TASK PROMPT: Every line of the data, first to last, must be written out unchanged.

DATA EXTRACTS:
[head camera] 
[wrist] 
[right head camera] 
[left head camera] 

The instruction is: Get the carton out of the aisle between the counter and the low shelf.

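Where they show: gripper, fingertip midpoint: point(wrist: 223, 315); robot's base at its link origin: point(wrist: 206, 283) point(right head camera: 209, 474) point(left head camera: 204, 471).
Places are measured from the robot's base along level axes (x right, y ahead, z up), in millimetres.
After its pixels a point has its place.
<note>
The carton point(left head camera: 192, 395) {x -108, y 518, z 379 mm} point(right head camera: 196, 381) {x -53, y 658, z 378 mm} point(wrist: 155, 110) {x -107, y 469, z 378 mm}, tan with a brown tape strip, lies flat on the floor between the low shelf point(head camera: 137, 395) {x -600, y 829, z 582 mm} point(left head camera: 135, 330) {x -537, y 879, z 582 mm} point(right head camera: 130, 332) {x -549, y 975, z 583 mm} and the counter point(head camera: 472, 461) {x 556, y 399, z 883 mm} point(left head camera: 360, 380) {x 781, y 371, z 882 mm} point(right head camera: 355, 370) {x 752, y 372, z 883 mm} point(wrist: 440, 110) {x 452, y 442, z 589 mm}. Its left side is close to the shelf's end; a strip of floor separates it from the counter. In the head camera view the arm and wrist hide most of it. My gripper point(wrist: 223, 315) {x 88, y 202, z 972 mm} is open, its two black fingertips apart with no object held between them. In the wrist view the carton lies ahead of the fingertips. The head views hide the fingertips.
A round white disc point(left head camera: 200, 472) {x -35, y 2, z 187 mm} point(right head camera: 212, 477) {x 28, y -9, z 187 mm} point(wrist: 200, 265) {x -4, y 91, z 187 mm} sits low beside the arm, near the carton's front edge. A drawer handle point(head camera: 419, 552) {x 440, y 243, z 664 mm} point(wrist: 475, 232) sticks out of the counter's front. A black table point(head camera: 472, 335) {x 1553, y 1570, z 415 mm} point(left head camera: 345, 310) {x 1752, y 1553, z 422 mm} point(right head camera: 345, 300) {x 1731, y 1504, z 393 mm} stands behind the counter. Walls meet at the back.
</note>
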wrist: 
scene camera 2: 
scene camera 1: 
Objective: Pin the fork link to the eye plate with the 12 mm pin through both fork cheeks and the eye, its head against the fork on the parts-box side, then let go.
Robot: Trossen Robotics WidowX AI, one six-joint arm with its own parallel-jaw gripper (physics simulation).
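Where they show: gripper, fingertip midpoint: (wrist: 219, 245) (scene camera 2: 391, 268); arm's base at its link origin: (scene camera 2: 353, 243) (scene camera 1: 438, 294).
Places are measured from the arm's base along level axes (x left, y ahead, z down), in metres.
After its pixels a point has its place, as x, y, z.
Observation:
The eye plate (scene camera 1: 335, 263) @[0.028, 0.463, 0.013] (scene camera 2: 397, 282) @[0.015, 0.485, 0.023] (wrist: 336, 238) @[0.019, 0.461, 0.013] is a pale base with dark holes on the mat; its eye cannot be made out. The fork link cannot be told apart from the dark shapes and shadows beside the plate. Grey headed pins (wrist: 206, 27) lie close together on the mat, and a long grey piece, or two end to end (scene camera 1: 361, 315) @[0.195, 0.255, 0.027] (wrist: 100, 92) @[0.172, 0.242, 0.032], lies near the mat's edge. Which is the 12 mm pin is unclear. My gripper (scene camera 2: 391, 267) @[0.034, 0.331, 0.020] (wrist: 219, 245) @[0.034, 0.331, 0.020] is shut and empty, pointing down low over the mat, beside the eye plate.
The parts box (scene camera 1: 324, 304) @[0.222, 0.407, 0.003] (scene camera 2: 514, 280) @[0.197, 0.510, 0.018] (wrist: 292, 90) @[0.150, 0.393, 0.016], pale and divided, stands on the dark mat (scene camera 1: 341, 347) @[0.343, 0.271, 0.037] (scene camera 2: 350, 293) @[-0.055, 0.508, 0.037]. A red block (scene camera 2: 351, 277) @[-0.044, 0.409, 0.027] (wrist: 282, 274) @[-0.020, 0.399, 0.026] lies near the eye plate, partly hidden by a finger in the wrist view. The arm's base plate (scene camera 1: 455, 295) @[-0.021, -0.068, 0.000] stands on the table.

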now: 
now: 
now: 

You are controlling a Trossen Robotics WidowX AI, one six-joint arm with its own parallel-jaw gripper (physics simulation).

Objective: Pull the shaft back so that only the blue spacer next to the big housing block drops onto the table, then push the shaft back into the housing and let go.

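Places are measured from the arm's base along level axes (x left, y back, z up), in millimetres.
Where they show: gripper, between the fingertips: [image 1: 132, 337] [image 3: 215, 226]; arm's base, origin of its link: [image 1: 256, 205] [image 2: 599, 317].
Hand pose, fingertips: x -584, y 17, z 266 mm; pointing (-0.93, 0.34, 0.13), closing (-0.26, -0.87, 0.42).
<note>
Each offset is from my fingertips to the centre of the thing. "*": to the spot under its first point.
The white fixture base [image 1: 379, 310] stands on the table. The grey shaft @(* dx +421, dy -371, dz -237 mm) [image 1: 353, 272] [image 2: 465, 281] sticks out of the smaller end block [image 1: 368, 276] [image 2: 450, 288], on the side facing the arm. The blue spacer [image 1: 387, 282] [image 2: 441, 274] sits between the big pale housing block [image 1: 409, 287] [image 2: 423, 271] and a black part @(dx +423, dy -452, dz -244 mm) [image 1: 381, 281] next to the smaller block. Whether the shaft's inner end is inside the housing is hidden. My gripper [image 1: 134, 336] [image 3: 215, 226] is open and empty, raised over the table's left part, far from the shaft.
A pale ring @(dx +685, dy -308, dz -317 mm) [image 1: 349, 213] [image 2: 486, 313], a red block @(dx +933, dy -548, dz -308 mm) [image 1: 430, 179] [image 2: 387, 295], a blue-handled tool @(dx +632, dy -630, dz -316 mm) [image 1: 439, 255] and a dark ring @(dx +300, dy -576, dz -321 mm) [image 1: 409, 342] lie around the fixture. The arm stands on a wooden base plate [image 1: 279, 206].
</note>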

EXERCISE RESPONSE:
[head camera] 
[wrist] 
[right head camera] 
[left head camera] 

The instruction is: Get the carton out of the aisle between the counter and the low shelf.

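Where they show: gripper, fingertip midpoint: point(wrist: 223, 315); robot's base at its link origin: point(wrist: 206, 283) point(right head camera: 209, 474) point(left head camera: 204, 471).
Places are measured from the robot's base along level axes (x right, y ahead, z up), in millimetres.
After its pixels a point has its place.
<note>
The carton point(left head camera: 192, 395) {x -108, y 518, z 379 mm} point(right head camera: 196, 381) {x -53, y 658, z 378 mm} point(wrist: 155, 110) {x -107, y 469, z 378 mm}, tan with a brown tape strip, lies flat on the floor between the low shelf point(head camera: 137, 395) {x -600, y 829, z 582 mm} point(left head camera: 135, 330) {x -537, y 879, z 582 mm} point(right head camera: 130, 332) {x -549, y 975, z 583 mm} and the counter point(head camera: 472, 461) {x 556, y 399, z 883 mm} point(left head camera: 360, 380) {x 781, y 371, z 882 mm} point(right head camera: 355, 370) {x 752, y 372, z 883 mm} point(wrist: 440, 110) {x 452, y 442, z 589 mm}. Its left side is close to the shelf's end; a strip of floor separates it from the counter. In the head camera view the arm and wrist hide most of it. My gripper point(wrist: 223, 315) {x 88, y 202, z 972 mm} is open, its two black fingertips apart with no object held between them. In the wrist view the carton lies ahead of the fingertips. The head views hide the fingertips.
A round white disc point(left head camera: 200, 472) {x -35, y 2, z 187 mm} point(right head camera: 212, 477) {x 28, y -9, z 187 mm} point(wrist: 200, 265) {x -4, y 91, z 187 mm} sits low beside the arm, near the carton's front edge. A drawer handle point(head camera: 419, 552) {x 440, y 243, z 664 mm} point(wrist: 475, 232) sticks out of the counter's front. A black table point(head camera: 472, 335) {x 1553, y 1570, z 415 mm} point(left head camera: 345, 310) {x 1752, y 1553, z 422 mm} point(right head camera: 345, 300) {x 1731, y 1504, z 393 mm} stands behind the counter. Walls meet at the back.
</note>
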wrist: 
scene camera 2: 
scene camera 1: 
Objective: Pin the fork link to the eye plate with the 12 mm pin through both fork cheeks and the eye, its head against the fork on the parts-box side, then let go.
Robot: Trossen Robotics WidowX AI, one six-joint arm with its own parallel-jaw gripper (physics simulation).
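Where they show: gripper, fingertip midpoint: (wrist: 219, 245) (scene camera 2: 391, 268); arm's base at its link origin: (scene camera 2: 353, 243) (scene camera 1: 438, 294).
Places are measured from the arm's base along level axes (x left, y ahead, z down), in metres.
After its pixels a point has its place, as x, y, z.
Observation:
The eye plate (scene camera 1: 335, 263) @[0.028, 0.463, 0.013] (scene camera 2: 397, 282) @[0.015, 0.485, 0.023] (wrist: 336, 238) @[0.019, 0.461, 0.013] is a pale base with dark holes on the mat; its eye cannot be made out. The fork link cannot be told apart from the dark shapes and shadows beside the plate. Grey headed pins (wrist: 206, 27) lie close together on the mat, and a long grey piece, or two end to end (scene camera 1: 361, 315) @[0.195, 0.255, 0.027] (wrist: 100, 92) @[0.172, 0.242, 0.032], lies near the mat's edge. Which is the 12 mm pin is unclear. My gripper (scene camera 2: 391, 267) @[0.034, 0.331, 0.020] (wrist: 219, 245) @[0.034, 0.331, 0.020] is shut and empty, pointing down low over the mat, beside the eye plate.
The parts box (scene camera 1: 324, 304) @[0.222, 0.407, 0.003] (scene camera 2: 514, 280) @[0.197, 0.510, 0.018] (wrist: 292, 90) @[0.150, 0.393, 0.016], pale and divided, stands on the dark mat (scene camera 1: 341, 347) @[0.343, 0.271, 0.037] (scene camera 2: 350, 293) @[-0.055, 0.508, 0.037]. A red block (scene camera 2: 351, 277) @[-0.044, 0.409, 0.027] (wrist: 282, 274) @[-0.020, 0.399, 0.026] lies near the eye plate, partly hidden by a finger in the wrist view. The arm's base plate (scene camera 1: 455, 295) @[-0.021, -0.068, 0.000] stands on the table.
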
now: 
now: 
now: 

You are controlling a Trossen Robotics WidowX AI, one six-joint arm with its own parallel-jaw gripper (physics simulation).

Objective: Pull the shaft back so that only the blue spacer next to the big housing block drops onto the table, then push the shaft back into the housing and let go.

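Places are measured from the arm's base along level axes (x left, y back, z up), in millimetres.
Where they show: gripper, between the fingertips: [image 1: 132, 337] [image 3: 215, 226]; arm's base, origin of its link: [image 1: 256, 205] [image 2: 599, 317].
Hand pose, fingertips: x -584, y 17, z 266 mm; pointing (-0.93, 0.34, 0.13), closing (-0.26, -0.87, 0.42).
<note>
Each offset is from my fingertips to the centre of the thing. "*": to the spot under its first point.
The white fixture base [image 1: 379, 310] stands on the table. The grey shaft @(* dx +421, dy -371, dz -237 mm) [image 1: 353, 272] [image 2: 465, 281] sticks out of the smaller end block [image 1: 368, 276] [image 2: 450, 288], on the side facing the arm. The blue spacer [image 1: 387, 282] [image 2: 441, 274] sits between the big pale housing block [image 1: 409, 287] [image 2: 423, 271] and a black part @(dx +423, dy -452, dz -244 mm) [image 1: 381, 281] next to the smaller block. Whether the shaft's inner end is inside the housing is hidden. My gripper [image 1: 134, 336] [image 3: 215, 226] is open and empty, raised over the table's left part, far from the shaft.
A pale ring @(dx +685, dy -308, dz -317 mm) [image 1: 349, 213] [image 2: 486, 313], a red block @(dx +933, dy -548, dz -308 mm) [image 1: 430, 179] [image 2: 387, 295], a blue-handled tool @(dx +632, dy -630, dz -316 mm) [image 1: 439, 255] and a dark ring @(dx +300, dy -576, dz -321 mm) [image 1: 409, 342] lie around the fixture. The arm stands on a wooden base plate [image 1: 279, 206].
</note>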

With that, the output is done.